The logic of bunched implications (BI) can be seen as the free combination of intuitionistic propositional logic (IPL) and intuitionistic multiplicative linear logic (IMLL). We present here a base-extension semantics (B-eS) for BI in the spirit of Sandqvist's B-eS for IPL, deferring an analysis of proof-theoretic validity, in the sense of Dummett and Prawitz, to another occasion. Essential to BI's formulation in proof-theoretic terms is the concept of a `bunch' of hypotheses that is familiar from relevance logic. Bunches amount to trees whose internal vertices are labelled with either the IMLL context-former or the IPL context-former and whose leaves are labelled with propositions or units for the context-formers. This structure presents significant technical challenges in setting up a base-extension semantics for BI. Our approach starts from the B-eS for IPL and the B-eS for IMLL and provides a systematic combination. Such a combination requires that base rules carry bunched structure, and so requires a more complex notion of derivability in a base and a correspondingly richer notion of support in a base. One reason why BI is a substructural logic of interest is that the `resource interpretation' of its semantics, given in terms of sharing and separation and which gives rise to Separation Logic in the field of program verification, is quite distinct from the `number-of-uses' reading of the propositions of linear logic as resources. This resource reading of BI provides useful intuitions in the formulation of its proof-theoretic semantics. We discuss a simple example of the use of the given B-eS in security modelling.

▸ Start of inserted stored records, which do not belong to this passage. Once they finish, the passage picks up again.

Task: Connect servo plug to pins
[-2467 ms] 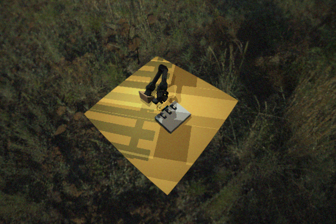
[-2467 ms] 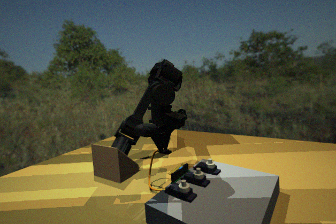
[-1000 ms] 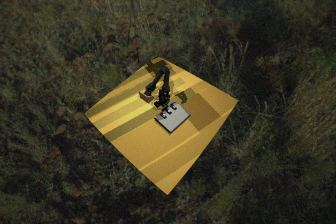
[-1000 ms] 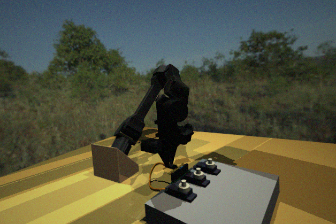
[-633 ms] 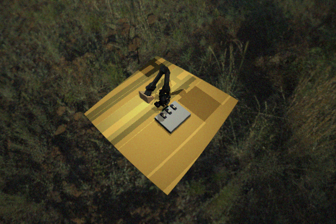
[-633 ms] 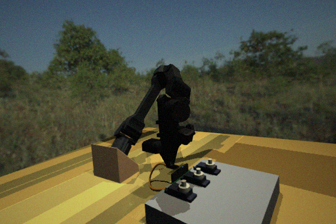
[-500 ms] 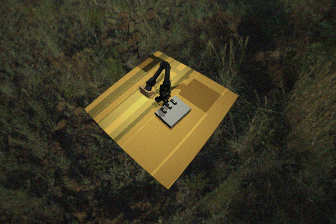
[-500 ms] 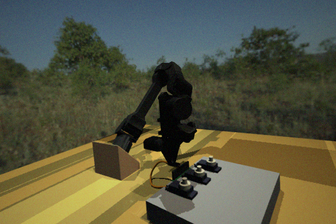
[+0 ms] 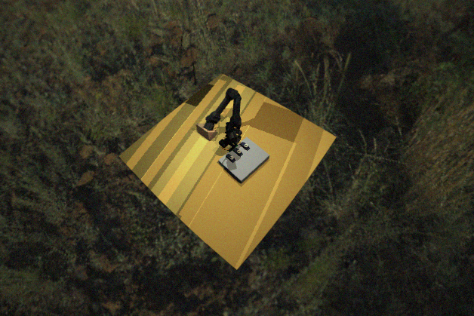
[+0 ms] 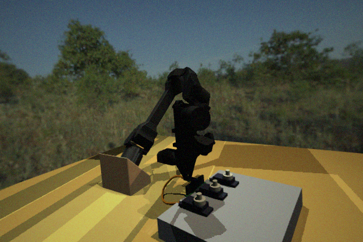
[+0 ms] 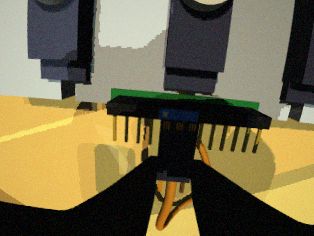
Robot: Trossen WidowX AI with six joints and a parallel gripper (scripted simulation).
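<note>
Now: gripper tip 30 mm short of the dark strip, 10 mm to the left of it and 10 mm above it. Round my gripper tip: servo 80 mm ahead, 20 mm to the right, 20 mm below; then grey printed holder 180 mm ahead, 50 mm below, 40 mm to the right.
</note>
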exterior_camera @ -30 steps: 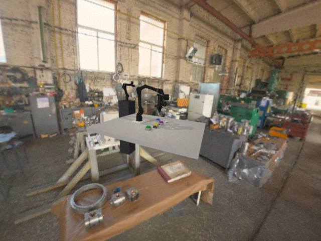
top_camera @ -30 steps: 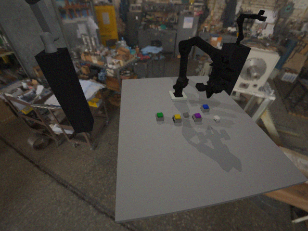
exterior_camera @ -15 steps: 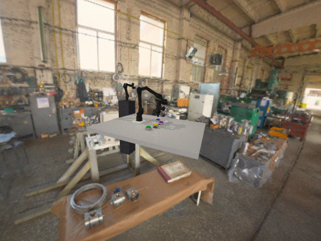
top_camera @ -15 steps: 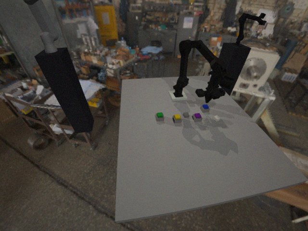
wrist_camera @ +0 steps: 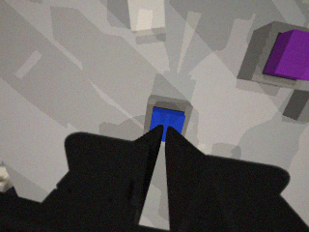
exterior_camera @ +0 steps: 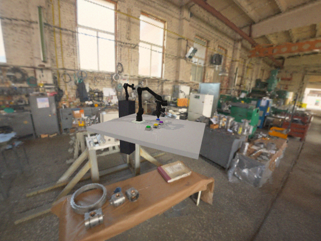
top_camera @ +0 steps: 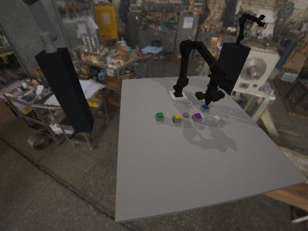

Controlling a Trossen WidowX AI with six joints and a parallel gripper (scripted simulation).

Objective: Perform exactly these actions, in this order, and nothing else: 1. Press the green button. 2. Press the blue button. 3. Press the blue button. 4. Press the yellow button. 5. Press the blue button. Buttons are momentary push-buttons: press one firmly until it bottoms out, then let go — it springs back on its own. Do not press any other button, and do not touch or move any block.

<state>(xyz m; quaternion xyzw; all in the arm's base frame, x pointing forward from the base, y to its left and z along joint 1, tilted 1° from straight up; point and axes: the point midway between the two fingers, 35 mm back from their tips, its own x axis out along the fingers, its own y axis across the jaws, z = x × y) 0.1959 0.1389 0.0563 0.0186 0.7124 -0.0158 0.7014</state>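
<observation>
Right now my gripper tip is 10 mm above the blue button. The rest, counted from my gripper tip: purple button (100 mm to the right, 80 mm ahead, 10 mm below); grey block (160 mm to the right, 40 mm below, 30 mm ahead); white block (100 mm ahead, 40 mm below, 30 mm to the left).
</observation>
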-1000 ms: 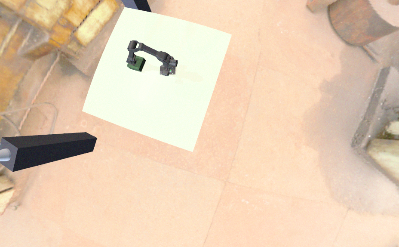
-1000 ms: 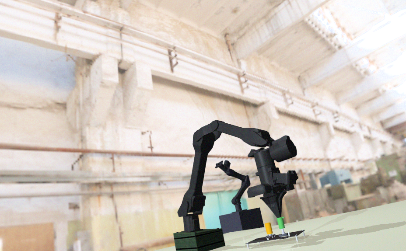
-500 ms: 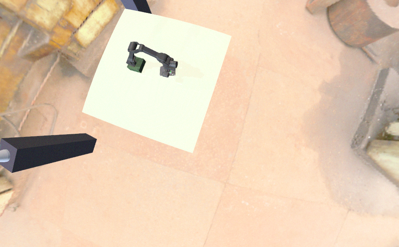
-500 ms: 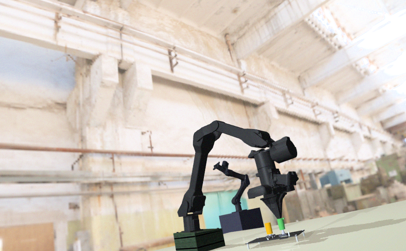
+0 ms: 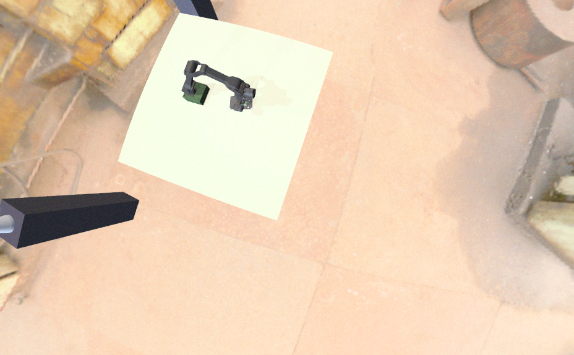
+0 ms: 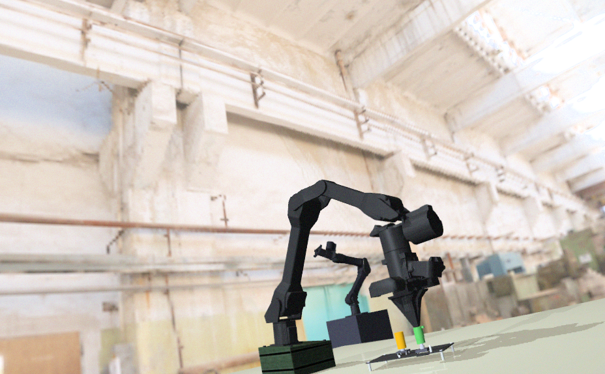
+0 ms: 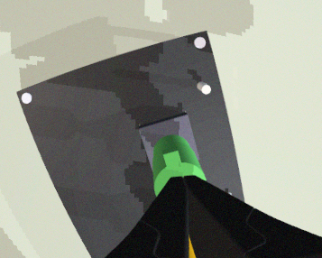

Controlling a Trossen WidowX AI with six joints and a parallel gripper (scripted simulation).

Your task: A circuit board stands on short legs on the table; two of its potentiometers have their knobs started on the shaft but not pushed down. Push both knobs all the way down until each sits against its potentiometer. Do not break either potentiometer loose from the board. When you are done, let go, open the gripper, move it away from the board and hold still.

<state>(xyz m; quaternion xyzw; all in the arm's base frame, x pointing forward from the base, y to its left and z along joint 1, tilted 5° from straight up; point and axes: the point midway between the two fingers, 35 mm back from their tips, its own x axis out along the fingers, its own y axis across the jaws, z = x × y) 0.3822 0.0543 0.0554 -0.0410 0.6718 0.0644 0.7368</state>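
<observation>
Now: the green knob 10 mm below my gripper tip. Also, from my gripper tip: orange knob (40 mm behind, 10 mm to the right, 20 mm below).
</observation>
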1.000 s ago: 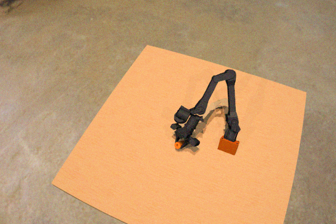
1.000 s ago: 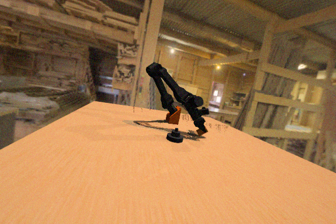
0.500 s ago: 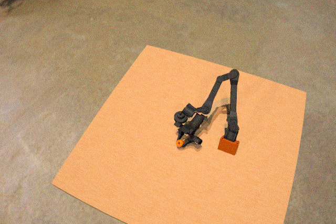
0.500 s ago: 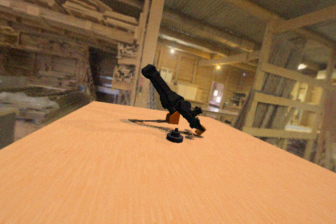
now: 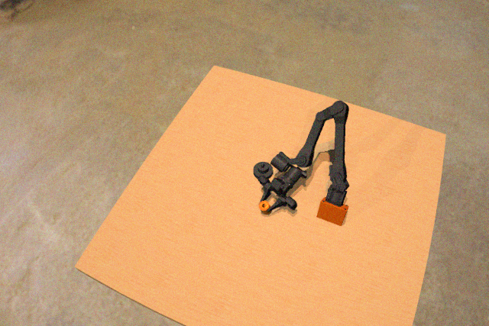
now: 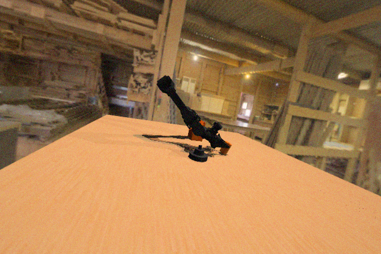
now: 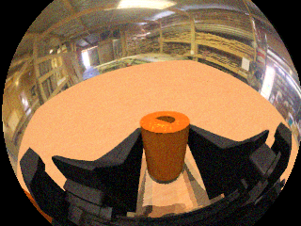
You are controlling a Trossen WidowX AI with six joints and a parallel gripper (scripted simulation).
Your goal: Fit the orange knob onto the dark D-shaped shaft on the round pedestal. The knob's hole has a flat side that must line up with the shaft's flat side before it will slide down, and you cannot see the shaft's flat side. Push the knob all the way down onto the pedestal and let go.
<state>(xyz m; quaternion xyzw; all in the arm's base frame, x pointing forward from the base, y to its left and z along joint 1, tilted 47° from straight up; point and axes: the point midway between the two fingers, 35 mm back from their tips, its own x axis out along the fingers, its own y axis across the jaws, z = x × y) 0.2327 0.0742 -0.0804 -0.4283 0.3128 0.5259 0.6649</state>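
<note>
The dark round pedestal is 18 cm to the right of my gripper tip, 11 cm ahead of it and 2 cm below it. Also, from my gripper tip: orange knob (1 cm to the right, 1 cm below).
</note>
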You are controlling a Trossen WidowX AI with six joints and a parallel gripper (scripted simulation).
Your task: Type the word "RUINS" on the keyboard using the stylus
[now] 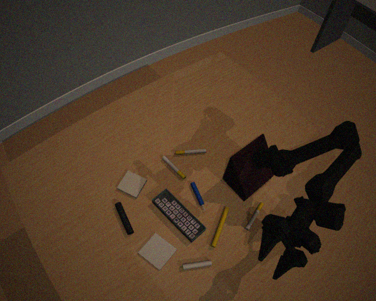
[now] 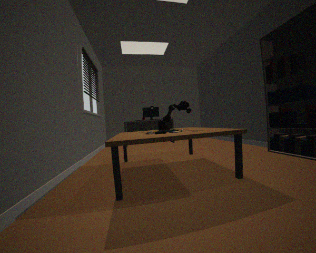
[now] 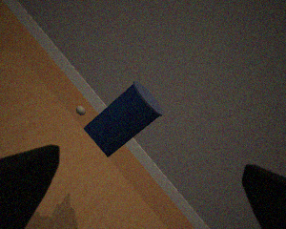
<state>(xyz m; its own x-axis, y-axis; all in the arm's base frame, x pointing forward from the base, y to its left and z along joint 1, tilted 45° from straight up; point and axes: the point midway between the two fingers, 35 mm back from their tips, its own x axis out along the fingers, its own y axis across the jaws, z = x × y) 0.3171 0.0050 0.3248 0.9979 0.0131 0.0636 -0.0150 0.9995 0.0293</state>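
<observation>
Right now the blue stylus is 290 mm to the right of my gripper tip, 280 mm below it and 130 mm behind it. The rest, counted from my gripper tip: black cylinder (430 mm to the right, 280 mm below, 110 mm ahead).
</observation>
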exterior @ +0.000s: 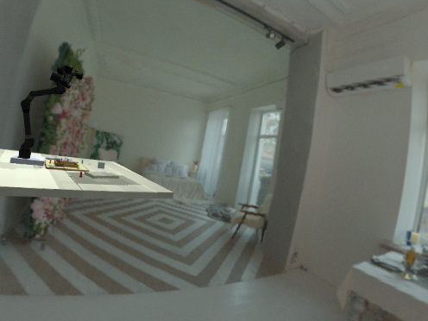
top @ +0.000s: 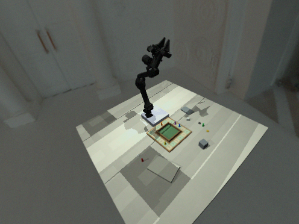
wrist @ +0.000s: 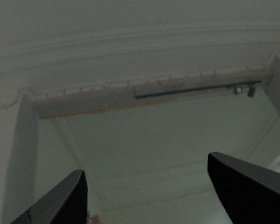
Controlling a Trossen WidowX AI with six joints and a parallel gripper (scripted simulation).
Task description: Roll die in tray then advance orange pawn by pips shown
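My gripper tip is now 50 mm short of the white die, 150 mm to the right of it and 760 mm above it. Round my gripper tip: blue pawn 90 mm ahead, 30 mm to the left, 740 mm below; purple pawn 40 mm ahead, 20 mm to the left, 740 mm below; orange pawn 20 mm behind, 90 mm to the right, 740 mm below.
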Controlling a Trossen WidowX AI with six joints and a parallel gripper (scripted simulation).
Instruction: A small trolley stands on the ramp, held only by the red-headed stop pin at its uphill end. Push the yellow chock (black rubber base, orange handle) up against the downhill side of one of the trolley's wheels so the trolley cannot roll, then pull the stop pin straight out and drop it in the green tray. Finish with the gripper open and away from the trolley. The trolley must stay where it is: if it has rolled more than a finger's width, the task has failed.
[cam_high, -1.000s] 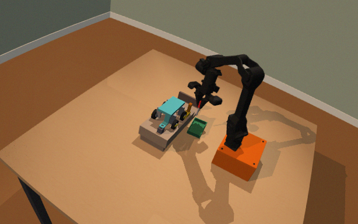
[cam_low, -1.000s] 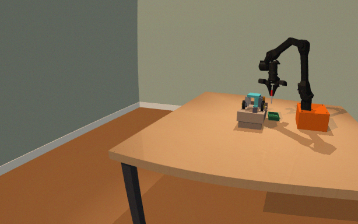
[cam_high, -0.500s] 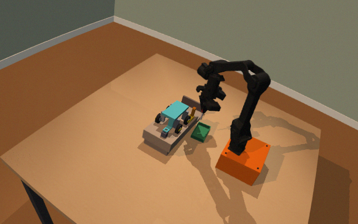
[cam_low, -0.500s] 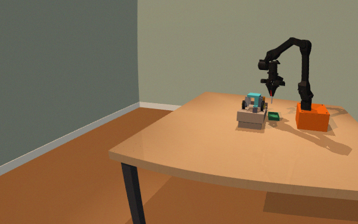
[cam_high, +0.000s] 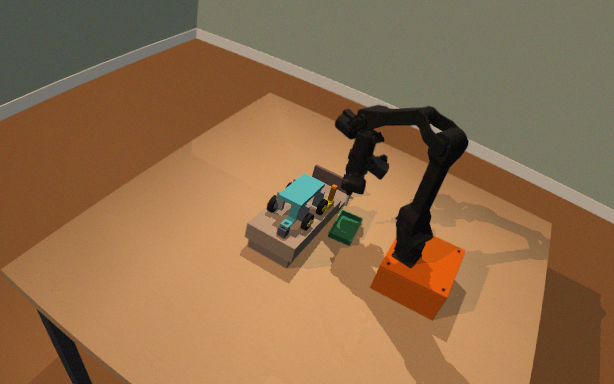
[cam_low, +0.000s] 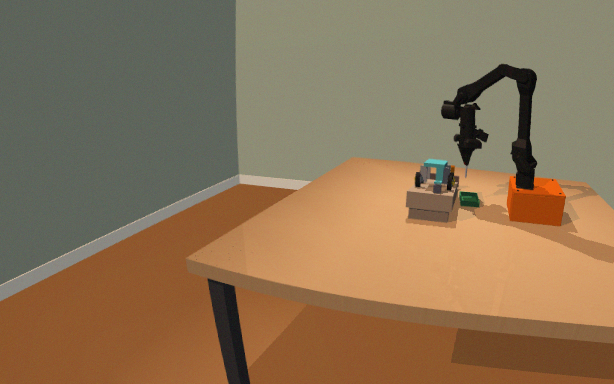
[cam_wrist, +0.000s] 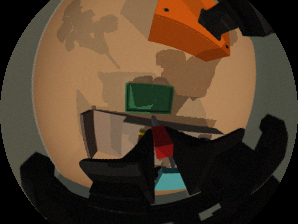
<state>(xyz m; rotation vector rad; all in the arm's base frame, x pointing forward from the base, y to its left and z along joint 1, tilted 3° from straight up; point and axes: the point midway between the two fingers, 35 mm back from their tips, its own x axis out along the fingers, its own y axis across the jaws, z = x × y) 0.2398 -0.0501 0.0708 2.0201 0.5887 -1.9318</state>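
Now: gripper tip 14 cm above the green tray and 2 cm past it. Round my gripper tip: teal-topped trolley 12 cm to the left, 8 cm ahead, 2 cm below; yellow chock 5 cm below, 5 cm ahead, 2 cm to the left; red-headed stop pin right at my gripper tip.
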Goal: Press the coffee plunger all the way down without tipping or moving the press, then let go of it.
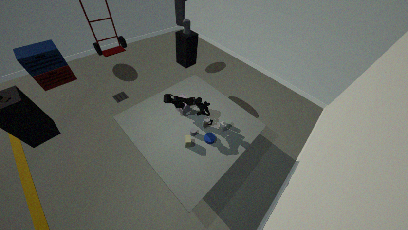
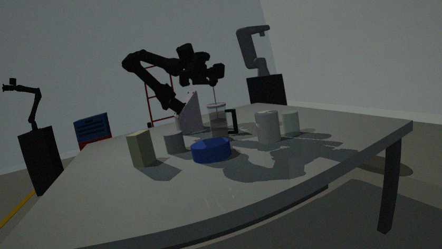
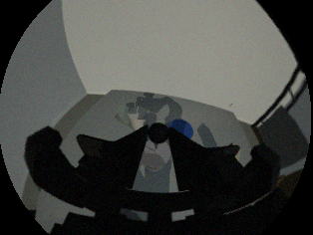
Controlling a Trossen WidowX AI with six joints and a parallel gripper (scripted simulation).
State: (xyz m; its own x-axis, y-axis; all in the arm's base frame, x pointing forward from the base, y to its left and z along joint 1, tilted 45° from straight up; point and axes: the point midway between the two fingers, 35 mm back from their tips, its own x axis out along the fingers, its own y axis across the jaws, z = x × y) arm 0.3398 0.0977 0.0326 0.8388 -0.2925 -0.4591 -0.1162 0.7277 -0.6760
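My gripper tip is now 110 mm above the coffee press and 10 mm to the right of it. From my gripper tip the other things lie so: grey cylinder (190 mm below, 170 mm to the right, 40 mm behind); pale green cylinder (190 mm to the left, 180 mm below, 160 mm ahead); white cylinder (170 mm below, 140 mm ahead, 110 mm to the left).
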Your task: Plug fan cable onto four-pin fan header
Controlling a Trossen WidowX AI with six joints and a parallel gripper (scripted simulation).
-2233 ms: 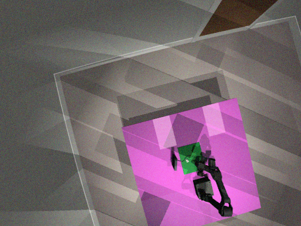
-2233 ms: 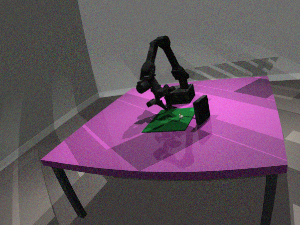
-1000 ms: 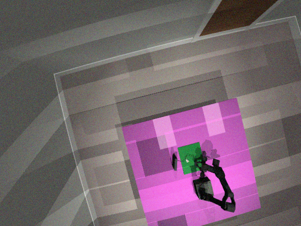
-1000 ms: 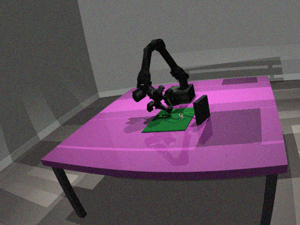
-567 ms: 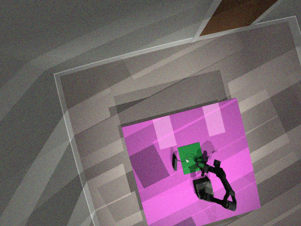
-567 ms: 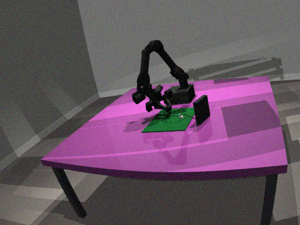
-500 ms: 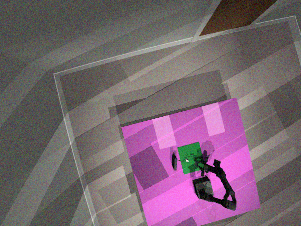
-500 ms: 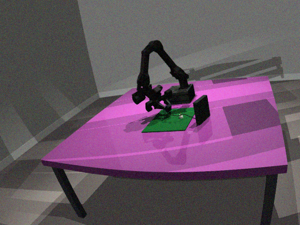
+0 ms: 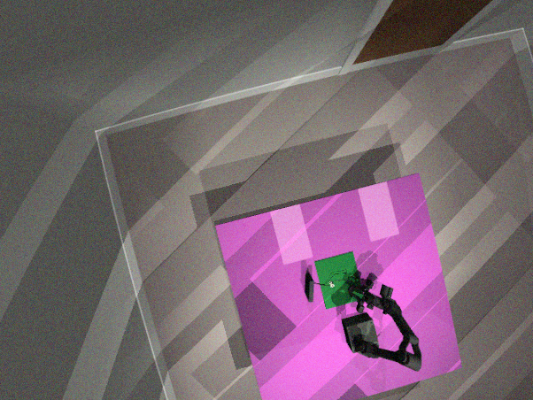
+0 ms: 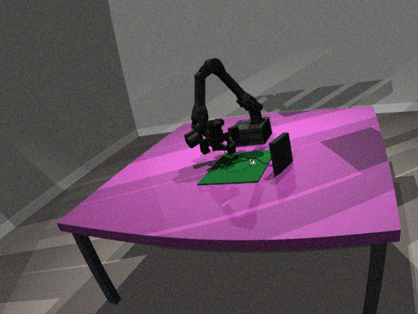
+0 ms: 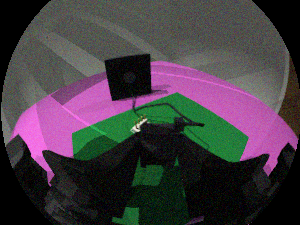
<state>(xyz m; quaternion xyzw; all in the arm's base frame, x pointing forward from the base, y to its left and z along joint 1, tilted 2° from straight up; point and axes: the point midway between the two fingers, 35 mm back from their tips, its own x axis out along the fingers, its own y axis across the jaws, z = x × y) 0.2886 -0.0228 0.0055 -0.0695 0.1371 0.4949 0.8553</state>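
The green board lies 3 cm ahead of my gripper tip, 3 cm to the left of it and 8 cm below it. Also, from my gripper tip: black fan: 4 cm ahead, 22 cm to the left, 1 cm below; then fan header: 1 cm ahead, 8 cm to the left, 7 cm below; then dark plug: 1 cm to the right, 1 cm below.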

翻译：束蕴逻辑（BI）可视为直觉主义命题逻辑（IPL）与直觉主义乘性线性逻辑（IMLL）的自由组合。本文基于Sandqvist为IPL建立的基扩展语义（B-eS）思想，为BI提出一种基扩展语义，而将Dummett与Prawitz意义上的证明论有效性分析留待后续研究。在证明论语境下表述BI的核心在于“假设束”概念——这一概念在相关逻辑中为人熟知。假设束本质上是树结构，其内部节点由IMLL语境构造子或IPL语境构造子标记，叶节点则由命题或语境构造子的单位元标记。这种结构在为BI建立基扩展语义时带来了显著的技术挑战。我们的方法始于IPL的B-eS与IMLL的B-eS，并提供了系统化的组合方案。这种组合要求基规则携带束结构，因此需要更复杂的基中可导性概念以及相应更丰富的基中支持关系概念。BI之所以成为备受关注的子结构逻辑，一个重要原因在于其语义的“资源解释”——基于共享与分离概念，并在程序验证领域催生了分离逻辑——与线性逻辑将命题视为资源的“使用次数”解读截然不同。BI的这种资源解读为其证明论语义的构建提供了有益的直觉。我们通过一个安全建模的简单示例，展示了所提B-eS的应用。